I have a very large dataframe with character values. I want to compare the rows to each other and create IDs based on the comparison. The problem is that there are NA in the df and that I want those be evaluated as matching any value. The other issue is that the IDs need to be created as well in the same step (or I'm thinking about the problem in a too complicated way).
Here's the toy df I created:
library(tidyverse)
library(purrr)
# make toy df
Set1 <- c("A", "B", "C","A")
Set2 <- c("A", "D", "B", "A")
Set3 <- c(NA, "B", "C", "A")
Set4 <- c("A", "G", "B", "A")
Set5 <- c("F", "G", NA, "F")
Set6 <- c("A", "B", "C", "C")
sets <- rbind(Set1, Set2, Set3, Set4, Set5, Set6)

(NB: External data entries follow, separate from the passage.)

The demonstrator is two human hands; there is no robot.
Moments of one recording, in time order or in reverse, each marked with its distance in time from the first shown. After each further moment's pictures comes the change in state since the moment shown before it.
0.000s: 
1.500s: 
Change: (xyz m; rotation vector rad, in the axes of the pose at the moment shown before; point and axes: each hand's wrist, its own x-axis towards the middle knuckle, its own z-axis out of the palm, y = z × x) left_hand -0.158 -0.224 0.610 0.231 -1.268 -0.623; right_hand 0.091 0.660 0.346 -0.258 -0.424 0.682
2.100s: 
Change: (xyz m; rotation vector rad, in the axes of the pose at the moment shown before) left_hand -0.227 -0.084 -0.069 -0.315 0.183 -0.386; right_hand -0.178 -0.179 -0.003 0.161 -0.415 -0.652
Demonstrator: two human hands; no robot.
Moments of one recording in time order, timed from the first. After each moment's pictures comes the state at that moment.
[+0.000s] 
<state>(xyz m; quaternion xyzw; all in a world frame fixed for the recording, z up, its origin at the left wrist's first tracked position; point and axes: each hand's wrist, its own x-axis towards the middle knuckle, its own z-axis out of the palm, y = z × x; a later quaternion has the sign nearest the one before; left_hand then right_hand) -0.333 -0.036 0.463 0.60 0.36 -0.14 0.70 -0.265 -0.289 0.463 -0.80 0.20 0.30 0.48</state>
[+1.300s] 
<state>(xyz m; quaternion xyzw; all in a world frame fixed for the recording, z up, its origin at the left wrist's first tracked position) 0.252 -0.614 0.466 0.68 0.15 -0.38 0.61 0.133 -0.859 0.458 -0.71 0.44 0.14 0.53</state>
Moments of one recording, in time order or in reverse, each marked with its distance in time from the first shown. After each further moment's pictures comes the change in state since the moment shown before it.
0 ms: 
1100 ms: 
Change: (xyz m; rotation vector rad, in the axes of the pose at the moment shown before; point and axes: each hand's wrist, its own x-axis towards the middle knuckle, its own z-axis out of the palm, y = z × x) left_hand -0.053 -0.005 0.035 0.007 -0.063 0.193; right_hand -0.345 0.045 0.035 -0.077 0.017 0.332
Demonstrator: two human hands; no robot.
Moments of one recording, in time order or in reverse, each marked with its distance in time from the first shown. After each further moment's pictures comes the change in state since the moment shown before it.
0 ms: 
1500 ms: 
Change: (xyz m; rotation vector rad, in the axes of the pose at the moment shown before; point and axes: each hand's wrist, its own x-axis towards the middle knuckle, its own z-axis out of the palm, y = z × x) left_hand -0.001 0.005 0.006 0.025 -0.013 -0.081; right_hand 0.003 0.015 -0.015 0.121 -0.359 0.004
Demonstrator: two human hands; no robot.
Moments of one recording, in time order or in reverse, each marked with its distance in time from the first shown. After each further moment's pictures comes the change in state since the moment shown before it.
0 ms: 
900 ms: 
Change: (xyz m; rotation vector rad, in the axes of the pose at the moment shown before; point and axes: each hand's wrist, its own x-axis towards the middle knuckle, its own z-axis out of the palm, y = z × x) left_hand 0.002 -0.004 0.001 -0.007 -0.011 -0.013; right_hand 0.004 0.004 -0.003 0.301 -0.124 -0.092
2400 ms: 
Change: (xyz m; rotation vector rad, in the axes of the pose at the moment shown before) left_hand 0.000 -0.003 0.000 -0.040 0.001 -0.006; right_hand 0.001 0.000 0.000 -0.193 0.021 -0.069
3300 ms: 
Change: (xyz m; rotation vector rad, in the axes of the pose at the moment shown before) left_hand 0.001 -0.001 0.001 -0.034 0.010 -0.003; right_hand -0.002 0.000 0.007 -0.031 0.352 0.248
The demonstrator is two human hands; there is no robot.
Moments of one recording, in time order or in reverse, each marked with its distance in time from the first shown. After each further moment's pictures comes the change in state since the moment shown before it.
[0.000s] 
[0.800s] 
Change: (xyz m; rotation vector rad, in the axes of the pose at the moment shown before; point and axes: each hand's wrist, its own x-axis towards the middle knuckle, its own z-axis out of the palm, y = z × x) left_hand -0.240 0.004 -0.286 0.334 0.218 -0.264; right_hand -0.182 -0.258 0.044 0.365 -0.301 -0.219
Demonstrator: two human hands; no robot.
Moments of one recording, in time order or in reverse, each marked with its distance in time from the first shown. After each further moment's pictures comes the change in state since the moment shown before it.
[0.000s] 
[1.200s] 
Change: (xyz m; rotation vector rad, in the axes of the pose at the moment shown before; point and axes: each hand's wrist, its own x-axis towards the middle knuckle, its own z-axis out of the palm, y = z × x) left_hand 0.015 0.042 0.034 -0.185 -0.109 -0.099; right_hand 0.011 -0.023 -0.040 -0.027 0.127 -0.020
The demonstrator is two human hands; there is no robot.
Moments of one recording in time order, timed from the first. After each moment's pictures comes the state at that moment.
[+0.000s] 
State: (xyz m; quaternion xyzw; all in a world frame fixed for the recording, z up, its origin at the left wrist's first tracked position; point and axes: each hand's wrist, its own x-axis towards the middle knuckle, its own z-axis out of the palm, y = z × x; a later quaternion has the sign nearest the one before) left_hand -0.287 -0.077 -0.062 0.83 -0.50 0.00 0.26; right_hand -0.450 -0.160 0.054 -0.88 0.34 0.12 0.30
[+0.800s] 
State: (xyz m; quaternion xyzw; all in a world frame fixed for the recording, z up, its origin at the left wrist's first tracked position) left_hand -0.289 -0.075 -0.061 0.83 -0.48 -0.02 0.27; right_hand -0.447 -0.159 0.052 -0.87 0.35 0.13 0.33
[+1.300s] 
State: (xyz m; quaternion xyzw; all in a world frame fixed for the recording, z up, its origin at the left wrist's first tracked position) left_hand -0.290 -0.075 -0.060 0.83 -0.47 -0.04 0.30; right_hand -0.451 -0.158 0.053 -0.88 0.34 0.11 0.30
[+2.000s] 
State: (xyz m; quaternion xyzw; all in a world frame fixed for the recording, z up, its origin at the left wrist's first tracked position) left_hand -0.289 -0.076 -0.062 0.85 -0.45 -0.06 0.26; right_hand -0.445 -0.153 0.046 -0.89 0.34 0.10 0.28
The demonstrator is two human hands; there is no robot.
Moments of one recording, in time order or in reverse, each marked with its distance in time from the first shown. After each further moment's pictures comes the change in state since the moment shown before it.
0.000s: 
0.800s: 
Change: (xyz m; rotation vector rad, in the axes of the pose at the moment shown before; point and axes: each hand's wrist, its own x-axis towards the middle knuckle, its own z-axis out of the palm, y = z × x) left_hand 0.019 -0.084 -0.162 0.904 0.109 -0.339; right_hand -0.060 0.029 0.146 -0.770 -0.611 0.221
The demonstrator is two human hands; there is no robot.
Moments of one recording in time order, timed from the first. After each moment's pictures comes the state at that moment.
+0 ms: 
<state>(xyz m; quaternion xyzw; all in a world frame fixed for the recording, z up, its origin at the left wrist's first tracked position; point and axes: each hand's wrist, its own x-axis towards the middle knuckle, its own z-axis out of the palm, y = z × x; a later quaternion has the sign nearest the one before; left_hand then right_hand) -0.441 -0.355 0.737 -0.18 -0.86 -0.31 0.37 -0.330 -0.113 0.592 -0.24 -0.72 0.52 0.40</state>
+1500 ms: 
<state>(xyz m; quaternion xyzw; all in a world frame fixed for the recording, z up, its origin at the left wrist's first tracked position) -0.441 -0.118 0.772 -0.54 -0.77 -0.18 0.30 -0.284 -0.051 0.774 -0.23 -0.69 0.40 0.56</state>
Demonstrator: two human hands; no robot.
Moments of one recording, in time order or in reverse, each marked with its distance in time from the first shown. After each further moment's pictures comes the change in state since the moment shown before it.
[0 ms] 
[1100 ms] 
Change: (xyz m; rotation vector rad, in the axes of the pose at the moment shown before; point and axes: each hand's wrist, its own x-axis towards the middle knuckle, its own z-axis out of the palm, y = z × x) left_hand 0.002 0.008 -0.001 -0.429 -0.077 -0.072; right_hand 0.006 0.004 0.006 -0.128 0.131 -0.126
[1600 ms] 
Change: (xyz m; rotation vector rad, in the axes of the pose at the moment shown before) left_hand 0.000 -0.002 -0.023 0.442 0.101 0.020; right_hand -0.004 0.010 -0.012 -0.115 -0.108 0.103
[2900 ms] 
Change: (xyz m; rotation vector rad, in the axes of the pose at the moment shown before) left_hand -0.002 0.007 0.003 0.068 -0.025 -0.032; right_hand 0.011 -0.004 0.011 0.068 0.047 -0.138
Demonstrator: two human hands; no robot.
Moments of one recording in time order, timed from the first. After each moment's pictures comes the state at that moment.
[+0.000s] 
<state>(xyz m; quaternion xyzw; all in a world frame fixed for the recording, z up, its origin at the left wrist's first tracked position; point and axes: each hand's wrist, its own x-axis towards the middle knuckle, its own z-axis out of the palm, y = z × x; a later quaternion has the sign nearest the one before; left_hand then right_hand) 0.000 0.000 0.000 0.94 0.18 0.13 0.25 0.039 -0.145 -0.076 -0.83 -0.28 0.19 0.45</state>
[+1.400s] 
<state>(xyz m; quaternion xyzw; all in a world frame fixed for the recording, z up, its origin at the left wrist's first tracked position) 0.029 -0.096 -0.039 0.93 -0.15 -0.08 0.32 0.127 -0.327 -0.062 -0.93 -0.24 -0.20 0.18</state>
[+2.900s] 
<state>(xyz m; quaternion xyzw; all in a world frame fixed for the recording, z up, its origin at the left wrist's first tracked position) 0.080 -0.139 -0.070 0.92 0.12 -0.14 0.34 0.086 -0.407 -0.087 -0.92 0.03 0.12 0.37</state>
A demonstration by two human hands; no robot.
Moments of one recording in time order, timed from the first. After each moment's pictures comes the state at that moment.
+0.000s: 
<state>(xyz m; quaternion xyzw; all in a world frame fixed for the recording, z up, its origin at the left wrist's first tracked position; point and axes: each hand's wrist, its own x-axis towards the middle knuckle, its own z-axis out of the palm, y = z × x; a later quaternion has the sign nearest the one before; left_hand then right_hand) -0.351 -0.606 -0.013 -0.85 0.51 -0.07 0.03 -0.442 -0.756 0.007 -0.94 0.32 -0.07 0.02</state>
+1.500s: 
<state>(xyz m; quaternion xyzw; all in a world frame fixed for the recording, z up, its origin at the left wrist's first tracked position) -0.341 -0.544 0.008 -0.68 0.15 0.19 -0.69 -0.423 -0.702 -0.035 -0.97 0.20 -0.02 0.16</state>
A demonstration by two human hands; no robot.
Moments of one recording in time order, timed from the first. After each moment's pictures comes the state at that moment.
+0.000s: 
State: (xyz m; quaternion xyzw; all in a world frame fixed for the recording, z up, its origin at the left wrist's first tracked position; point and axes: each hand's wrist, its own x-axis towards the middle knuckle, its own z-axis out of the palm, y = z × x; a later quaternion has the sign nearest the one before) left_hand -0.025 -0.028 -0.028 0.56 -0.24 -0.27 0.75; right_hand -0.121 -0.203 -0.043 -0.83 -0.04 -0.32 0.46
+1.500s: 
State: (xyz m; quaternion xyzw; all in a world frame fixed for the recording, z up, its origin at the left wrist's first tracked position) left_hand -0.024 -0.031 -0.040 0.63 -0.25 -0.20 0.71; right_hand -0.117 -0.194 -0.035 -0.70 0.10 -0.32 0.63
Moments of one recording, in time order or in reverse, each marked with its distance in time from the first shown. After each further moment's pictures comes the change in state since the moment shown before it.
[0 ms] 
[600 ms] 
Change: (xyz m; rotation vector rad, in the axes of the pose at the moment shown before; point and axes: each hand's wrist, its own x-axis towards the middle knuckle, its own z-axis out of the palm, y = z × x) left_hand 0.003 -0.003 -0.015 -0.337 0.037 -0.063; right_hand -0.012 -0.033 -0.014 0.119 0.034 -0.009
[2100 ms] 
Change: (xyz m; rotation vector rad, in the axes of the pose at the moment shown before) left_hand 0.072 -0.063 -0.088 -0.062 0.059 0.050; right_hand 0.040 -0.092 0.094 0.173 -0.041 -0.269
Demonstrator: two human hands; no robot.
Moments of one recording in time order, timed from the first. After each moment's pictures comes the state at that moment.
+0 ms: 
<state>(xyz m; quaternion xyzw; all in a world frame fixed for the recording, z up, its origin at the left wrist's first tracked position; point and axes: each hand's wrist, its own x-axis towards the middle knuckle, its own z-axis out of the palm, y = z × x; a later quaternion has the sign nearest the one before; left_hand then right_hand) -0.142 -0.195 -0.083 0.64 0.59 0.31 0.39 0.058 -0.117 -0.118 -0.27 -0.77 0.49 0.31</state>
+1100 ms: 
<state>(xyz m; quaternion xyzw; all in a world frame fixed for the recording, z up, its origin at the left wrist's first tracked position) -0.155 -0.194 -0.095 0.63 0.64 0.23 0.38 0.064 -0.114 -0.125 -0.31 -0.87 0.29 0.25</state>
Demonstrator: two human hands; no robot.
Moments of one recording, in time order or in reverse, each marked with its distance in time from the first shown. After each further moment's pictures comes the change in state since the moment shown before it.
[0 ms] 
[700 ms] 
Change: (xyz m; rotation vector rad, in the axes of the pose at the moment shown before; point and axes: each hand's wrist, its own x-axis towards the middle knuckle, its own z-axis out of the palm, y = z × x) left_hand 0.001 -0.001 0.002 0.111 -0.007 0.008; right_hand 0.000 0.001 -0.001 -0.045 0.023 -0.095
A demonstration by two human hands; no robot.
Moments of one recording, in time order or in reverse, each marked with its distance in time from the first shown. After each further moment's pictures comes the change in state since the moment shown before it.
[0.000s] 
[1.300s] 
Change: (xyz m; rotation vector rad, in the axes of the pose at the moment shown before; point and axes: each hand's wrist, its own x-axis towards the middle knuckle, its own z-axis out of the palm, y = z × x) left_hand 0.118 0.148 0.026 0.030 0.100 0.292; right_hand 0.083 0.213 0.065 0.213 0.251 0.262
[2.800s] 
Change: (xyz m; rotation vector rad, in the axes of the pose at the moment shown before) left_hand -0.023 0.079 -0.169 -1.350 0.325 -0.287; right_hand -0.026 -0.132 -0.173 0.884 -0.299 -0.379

colnames(sets) <- c("Var1", "Var2", "Var3", "Var4")
sets
Var1 Var2 Var3 Var4
Set1 "A" "B" "C" "A"
Set2 "A" "D" "B" "A"
Set3 NA "B" "C" "A"
Set4 "A" "D" "B" "A"
Set5 "F" "G" NA "F"
Set6 "A" "B" "C" "C"
And here's the desired output, either as a separate df or as a new column, either one would be just as good:
# as new column
Var1 Var2 Var3 Var4 COMP
Set1 "A" "B" "C" "A" "Group1"
Set2 "A" "D" "B" "A" "Group2
Set3 NA "B" "C" "A" "Group1"
Set4 "A" "D" "B" "A" "Group3"
Set5 "F" "G" NA "F" "Group4"
Set6 "A" "B" "C" "C" "Group5"
# as new df
COMP
Set1 "Group1"
Set2 "Group2
Set3 "Group1"
Set4 "Group3"
Set5 "Group4"
Set6 "Group5"
I'm thinking this can be achieved with rowwise()
and map
, but even after reading similar questions I cannot figure out exactly how to achieve this, especially how to name the new groups consecutively and consistently. Any ideas would be much appreciated.